Carlisle United's supporters' trust say the government’s Fan-Led Review is "good news" for the Blues.

The review, chaired by Tracey Crouch MP, has published a range of recommendations aimed at revamping the game's governance.

The call for fairer redistribution of money from the Premier League to lower-league clubs has been backed by the EFL.

And fans' trust CUOSC said that is a particularly welcome proposal.

They support the suggested "increase in league distribution funding for lower league clubs in the form of a ‘transfer levy’ on Premier League clubs".

The trust say that will help all lower leagues to be more financially sustainable.

In a statement, CUOSC - who have 25.4 per cent voting rights on United's Holdings board - added of the review: "Greater power is also given to fans in the form of ‘shadow boards’ and a ‘golden share’.

"The Blues are in a great position to adopt a shadow board due to the current set up of CUOSC and Carlisle United Supporter Groups (CUSG).

"The Golden Share will ensure fans have veto rights on changes to heritage matters such as club colours, badge and stadium location."

CUOSC also welcomed the recommendation of "a stronger owners and directors test to help ensure that clubs have responsible owners and events over recent years such as those at Bury and Macclesfield are not repeated.

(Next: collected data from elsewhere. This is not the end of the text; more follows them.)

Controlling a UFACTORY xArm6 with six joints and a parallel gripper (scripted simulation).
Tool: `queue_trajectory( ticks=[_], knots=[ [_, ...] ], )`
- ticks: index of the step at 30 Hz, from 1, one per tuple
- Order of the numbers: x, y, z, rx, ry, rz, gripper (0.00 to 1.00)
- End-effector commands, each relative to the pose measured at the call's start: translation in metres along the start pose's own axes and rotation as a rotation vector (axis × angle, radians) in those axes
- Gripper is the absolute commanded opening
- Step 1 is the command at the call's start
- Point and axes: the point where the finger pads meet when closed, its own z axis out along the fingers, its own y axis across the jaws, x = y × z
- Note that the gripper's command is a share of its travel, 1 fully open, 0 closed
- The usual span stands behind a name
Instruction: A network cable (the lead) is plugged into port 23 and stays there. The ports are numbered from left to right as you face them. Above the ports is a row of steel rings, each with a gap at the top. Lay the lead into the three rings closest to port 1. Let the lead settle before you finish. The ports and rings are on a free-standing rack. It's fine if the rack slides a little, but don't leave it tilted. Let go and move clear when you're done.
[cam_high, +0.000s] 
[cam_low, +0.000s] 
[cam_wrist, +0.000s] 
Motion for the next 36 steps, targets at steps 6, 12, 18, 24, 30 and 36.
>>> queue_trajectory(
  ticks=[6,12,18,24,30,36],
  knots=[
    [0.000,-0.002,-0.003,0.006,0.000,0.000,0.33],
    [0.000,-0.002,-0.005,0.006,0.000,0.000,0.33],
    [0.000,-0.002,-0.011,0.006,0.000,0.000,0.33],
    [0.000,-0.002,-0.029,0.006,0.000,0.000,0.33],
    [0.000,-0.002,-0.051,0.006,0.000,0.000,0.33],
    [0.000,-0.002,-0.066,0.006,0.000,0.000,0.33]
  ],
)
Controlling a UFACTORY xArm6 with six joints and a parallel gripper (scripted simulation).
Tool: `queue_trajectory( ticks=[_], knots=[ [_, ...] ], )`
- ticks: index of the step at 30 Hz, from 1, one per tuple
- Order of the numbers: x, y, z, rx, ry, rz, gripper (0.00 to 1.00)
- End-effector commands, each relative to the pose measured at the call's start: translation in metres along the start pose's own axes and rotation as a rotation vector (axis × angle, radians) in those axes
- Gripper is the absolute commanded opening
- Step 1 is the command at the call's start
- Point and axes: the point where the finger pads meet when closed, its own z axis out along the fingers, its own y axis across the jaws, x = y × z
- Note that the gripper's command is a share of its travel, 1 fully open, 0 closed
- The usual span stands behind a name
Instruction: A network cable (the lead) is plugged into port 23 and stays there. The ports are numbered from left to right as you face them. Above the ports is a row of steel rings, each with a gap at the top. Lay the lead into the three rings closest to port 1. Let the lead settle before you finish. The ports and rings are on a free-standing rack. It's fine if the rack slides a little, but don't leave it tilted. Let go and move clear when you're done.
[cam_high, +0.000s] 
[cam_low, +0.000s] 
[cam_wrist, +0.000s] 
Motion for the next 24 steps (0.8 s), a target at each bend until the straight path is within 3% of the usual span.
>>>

"Other aspects call for a review of women’s football and improved equality, diversity and inclusion practices."

CUOSC said the report's findings support their own views and those of fans who filled in a recent questionnaire.

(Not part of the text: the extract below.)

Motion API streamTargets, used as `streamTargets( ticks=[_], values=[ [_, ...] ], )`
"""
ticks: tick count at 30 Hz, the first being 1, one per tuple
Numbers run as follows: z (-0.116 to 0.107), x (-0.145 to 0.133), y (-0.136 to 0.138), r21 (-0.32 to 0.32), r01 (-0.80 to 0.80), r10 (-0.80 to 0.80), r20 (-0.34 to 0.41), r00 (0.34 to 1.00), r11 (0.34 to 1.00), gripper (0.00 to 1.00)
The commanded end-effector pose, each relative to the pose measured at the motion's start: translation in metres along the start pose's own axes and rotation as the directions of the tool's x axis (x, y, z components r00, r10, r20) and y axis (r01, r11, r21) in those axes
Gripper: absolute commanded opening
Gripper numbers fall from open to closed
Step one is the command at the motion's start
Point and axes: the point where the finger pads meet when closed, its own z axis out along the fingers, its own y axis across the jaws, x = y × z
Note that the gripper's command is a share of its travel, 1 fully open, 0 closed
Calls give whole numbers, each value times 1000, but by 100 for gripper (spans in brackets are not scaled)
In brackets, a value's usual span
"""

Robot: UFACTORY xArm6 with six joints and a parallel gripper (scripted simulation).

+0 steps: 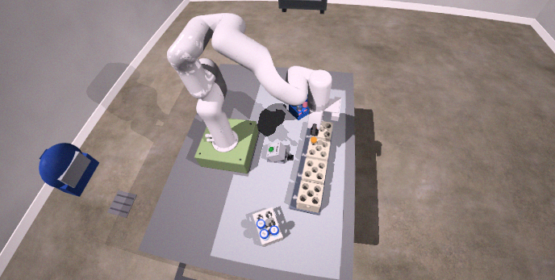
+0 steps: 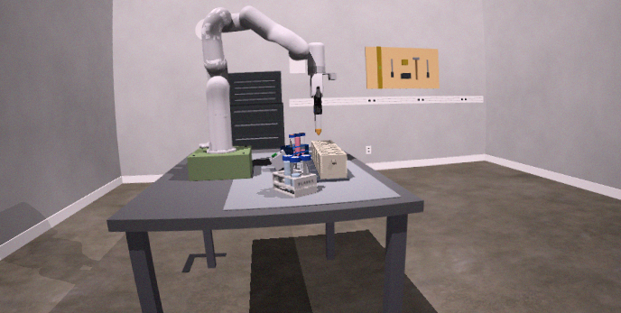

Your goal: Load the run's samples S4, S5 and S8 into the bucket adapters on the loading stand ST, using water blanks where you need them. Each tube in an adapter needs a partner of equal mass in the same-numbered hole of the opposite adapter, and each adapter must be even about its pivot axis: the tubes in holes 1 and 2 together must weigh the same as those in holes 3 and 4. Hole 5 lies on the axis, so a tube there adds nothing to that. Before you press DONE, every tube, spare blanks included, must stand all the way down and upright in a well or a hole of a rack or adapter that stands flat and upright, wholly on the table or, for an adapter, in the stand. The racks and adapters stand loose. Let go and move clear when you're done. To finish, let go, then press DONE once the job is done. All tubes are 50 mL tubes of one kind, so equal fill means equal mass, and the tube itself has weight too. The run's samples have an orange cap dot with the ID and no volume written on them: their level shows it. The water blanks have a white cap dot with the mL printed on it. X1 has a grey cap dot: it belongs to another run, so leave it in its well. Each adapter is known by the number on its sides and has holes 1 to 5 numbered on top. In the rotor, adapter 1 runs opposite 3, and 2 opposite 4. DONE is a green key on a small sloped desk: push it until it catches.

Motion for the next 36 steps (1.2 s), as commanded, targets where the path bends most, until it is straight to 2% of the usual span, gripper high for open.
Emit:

"We hope now that the government adopts the report recommendations as fully as possible."

Mark Middling, a CUOSC board member and researcher of football finance and governance at Northumbria University and advisor to the Fair Game movement, added: “Today is a great day for football and its fans.

"We can hopefully look forward to a reformed game where fans’ views are at the forefront of decision making and clubs are run on a sustainable footing.

"Hopefully, the days of seeing clubs entering administration due to poor management are behind us.”

CUOSC have faced their own critics at Carlisle United with some fans questioning their effectiveness despite having directors on both Blues boards and a significant shareholding.

It comes at a time of increased criticism from supporters towards those in power at Brunton Park in light of the team's poor results in League Two and the ongoing ownership "succession" saga.

EFL chair Rick Parry, meanwhile, said of the Fan-Led Review: "We hope that through constructive dialogue with the football industry, [it] is a catalyst for positive change that can make clubs sustainable, while serving the English game for many decades to come and we look forward to working with the Government, and the game’s stakeholders in the weeks and months ahead."

Aston Villa chief executive Christian Purslow, though, whilst praising the report, said the call for more money to cascade down the game along with tighter regulation risked "killing the golden goose".

He told BBC Radio 4: “It will be difficult to do much more as the Premier League has already committed to government that in the next three years £1.6bn will, to use your verb, cascade down through the rest of football. It was ever thus.

“The pyramid has always depended on the very top of the game largely funding the ecosystem that is football and that was most obviously seen in the middle of the Covid crisis when the Premier League lent over £250m to the Championship and gifted over £50m to League One and League Two.

"The Premier League has always really been the source of funding for the rest of football and the danger here is of course, as you said, killing the golden goose if we over-regulate a highly successful financial and commercial operation.”

Among 47 recommendations is the idea of a tax on every transfer fee to help support the English football pyramid.